Aviation safety solution
To tackle the above mentioned problem effectively, there is need to begin with improving the conditions of the route and the airport. Aircrafts should be fitted with adequate machines such as GPWS, TAWS, secondary radar (SSR), transponder, distance measuring system and a VOR (Cox, 2010; Gerzanics, 2010). Additionally, aircrafts should have instrument landing systems ILF and the airfields should be expanded to create room for more runways. It is important to note that CFIT can be due to the weight exerted by heavy aircrafts on narrow runways (Compart, 2011; Gerzanics, 2010).
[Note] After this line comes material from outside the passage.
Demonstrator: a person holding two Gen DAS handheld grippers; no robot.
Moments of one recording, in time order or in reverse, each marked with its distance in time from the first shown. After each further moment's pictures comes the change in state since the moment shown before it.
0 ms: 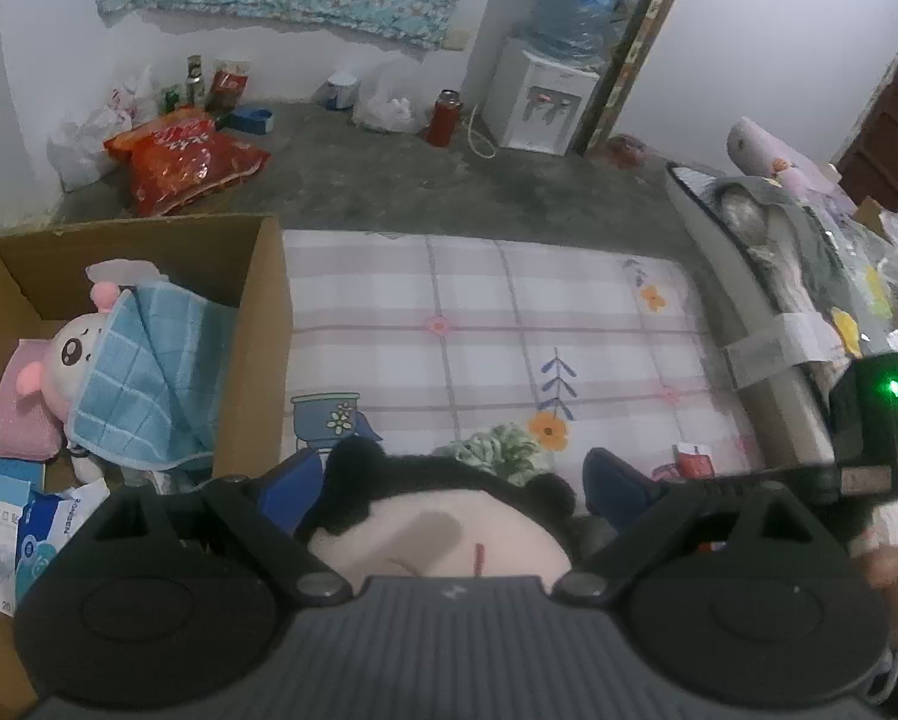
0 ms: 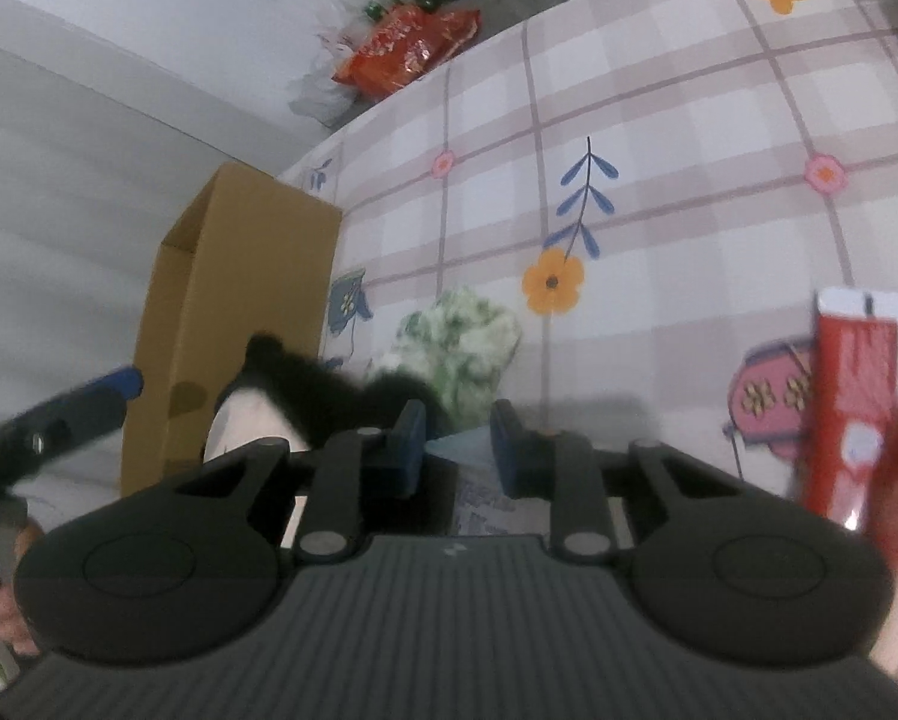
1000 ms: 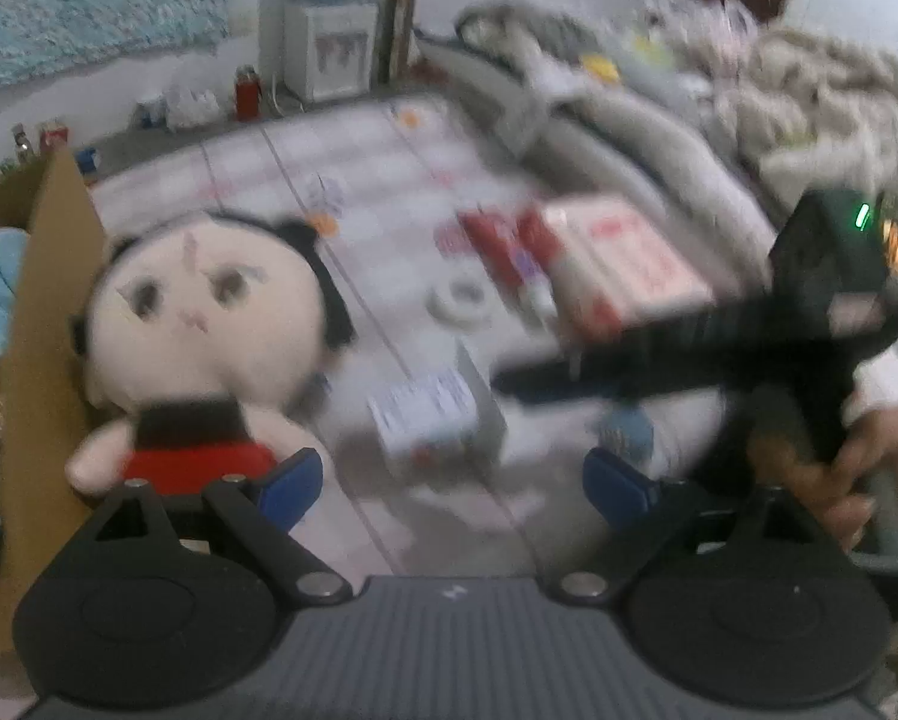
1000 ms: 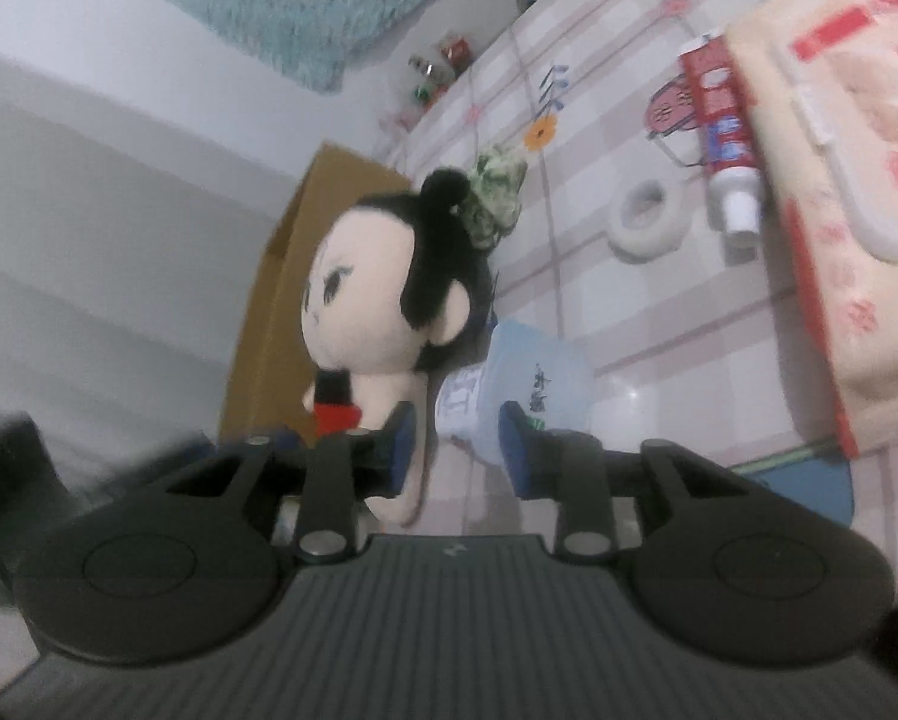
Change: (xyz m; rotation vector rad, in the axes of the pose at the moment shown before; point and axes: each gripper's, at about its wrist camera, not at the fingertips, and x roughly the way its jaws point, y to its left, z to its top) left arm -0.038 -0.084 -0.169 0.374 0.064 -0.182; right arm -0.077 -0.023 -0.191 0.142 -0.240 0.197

Therefore, the runways should be expanded to ease landing and take-offs and appropriate management systems regarding soft tissue and flight be instituted (Flottau, 2011).
Besides, there is need ease traffic congestion of flights landing and taking off to avoid collisions. This can be achieved through better management of the routes, creating good ground facilities and increasing the efficiency of en-route facilities (Palacios et al., 2010; Berman & Dismukes, 2011). There is need to reduce the variance of CFIT risks through generous support and help from agencies and international organizations (Cox, 2010; Flottau, 2011 Palacios et al., 2010). This support can be technical or financial to improve the infrastructure in regional aircraft operations, air taxi and major air carriers. Strategies should be set to challenge and monitor errors as well as manage decision making by flight crews during challenging tactical situations (Compart, 2011).
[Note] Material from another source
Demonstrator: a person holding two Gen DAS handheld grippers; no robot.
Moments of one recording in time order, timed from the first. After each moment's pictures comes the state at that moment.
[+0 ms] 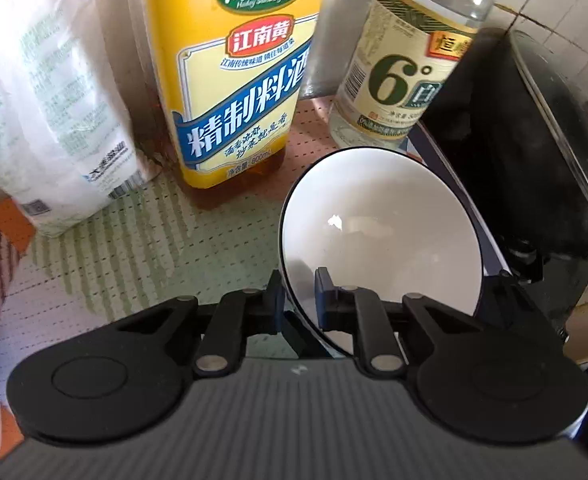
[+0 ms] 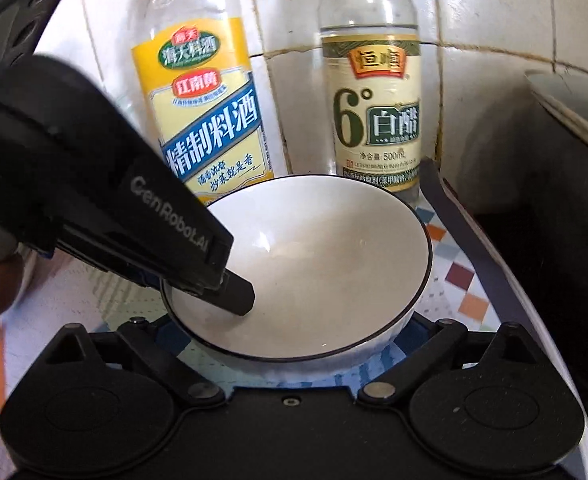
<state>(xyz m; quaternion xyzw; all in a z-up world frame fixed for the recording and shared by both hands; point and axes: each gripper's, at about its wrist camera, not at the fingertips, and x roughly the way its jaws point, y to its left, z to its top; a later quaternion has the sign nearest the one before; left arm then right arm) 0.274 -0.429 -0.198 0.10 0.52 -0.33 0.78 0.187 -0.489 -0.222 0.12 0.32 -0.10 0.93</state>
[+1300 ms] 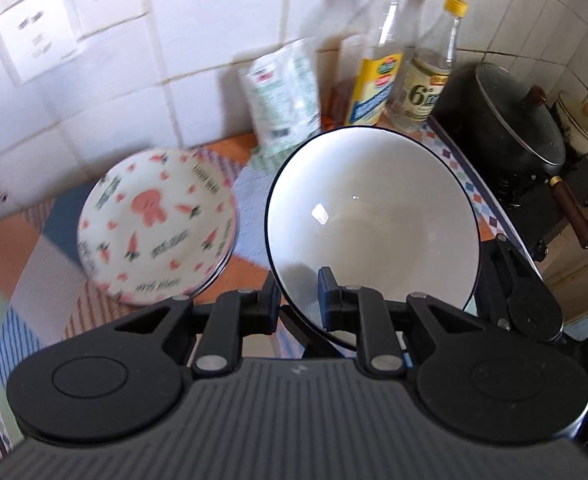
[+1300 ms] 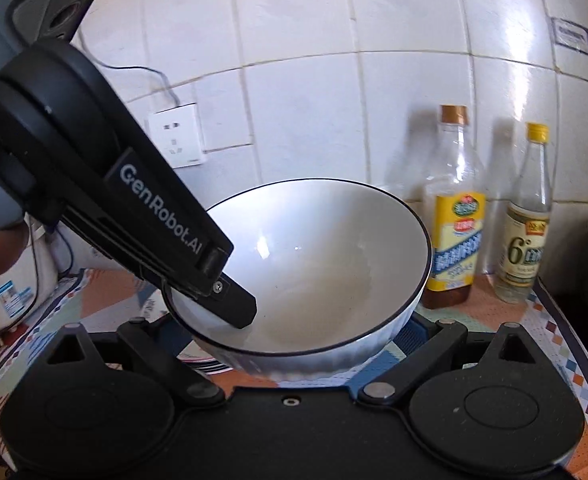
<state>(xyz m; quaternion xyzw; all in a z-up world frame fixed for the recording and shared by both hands) 0.177 -0.172 -0.059 0.10 0.48 -0.30 0.82 0.104 -0.260 -0.102 0.05 0.23 -0.01 0.97</state>
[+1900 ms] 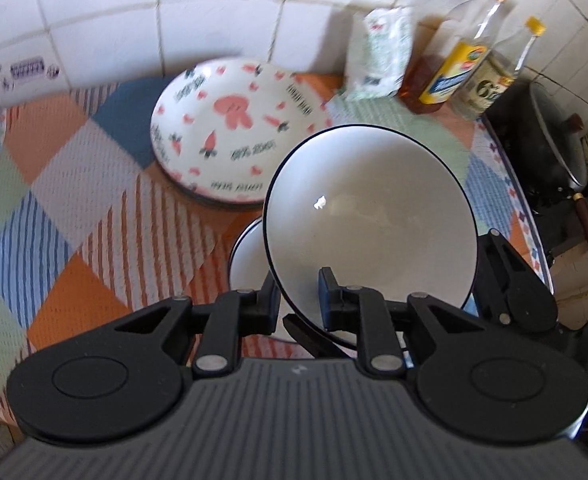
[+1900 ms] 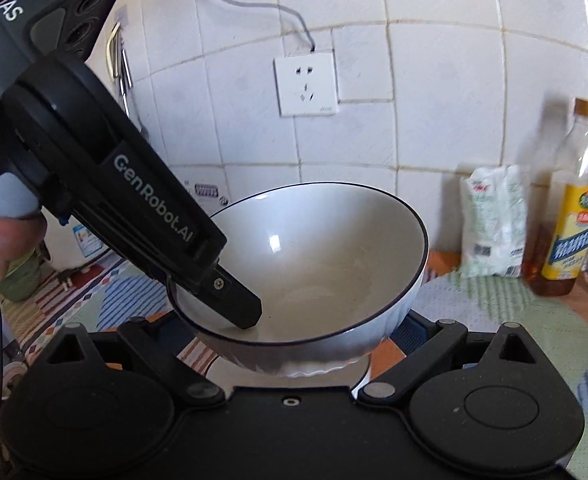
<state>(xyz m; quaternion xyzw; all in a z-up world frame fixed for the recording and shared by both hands) 0.189 -0.068 -0.104 0.02 0.55 -0.25 0.80 0.116 -0.181 -0.125 0.02 0.28 0.11 0.95</state>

Moreover, there is need to create situational awareness through improving flight approach charts. This can be done by shading or coloring areas of contours to represent different flight altitudes and terrains (Berman & Dismukes, 2011). Additionally, situational awareness can be done by use of visual displays using technology to show proximity of terrains. Also, flights that lack GPWS and TAWS can be fitted with a radio altimeter to create awareness of imminent terrain (Cox, 2010).
Conclusion
To sum up, there is need to increase the safety of aircraft landing and take-offs through quality training of flight crews, improved infrastructure, good work quality and regular analysis of flight situations. Additionally, it is important that flight conditions be improved by ensuring that aircrafts are fitted with up to standard and modern equipment and technology. Airports runways should be expanded to avoid congestions and unnecessary accidents.
References
Berman, B., & Dismukes, R. (2011). Designing a Better Error Trap. Mobility Forum, 20(3), 4-9.
Compart, A. (2011). FAA Implements ‘Interim Plan’ To Prevent Absent Controller Incidents. Aviation Daily, 383(58), 3.
Cox, B. (2010). Stamp Out CFIT. Plane and Pilot, 46(5), 18-19. Retrieved from Career and Technical Education.
Flottau, J. (2011). Loss Of Control Replaces CFIT As Most Common Accident Cause. Aviation Daily, 383(43), 5.
Gerzanics, M. (2010). Staying in control. Flight International, 178(5261), 60-63.
Palacios, R. et al. (2010). Neural network models to detect airplane near-collision situations. Transportation Planning and Technology, 33(3), 237.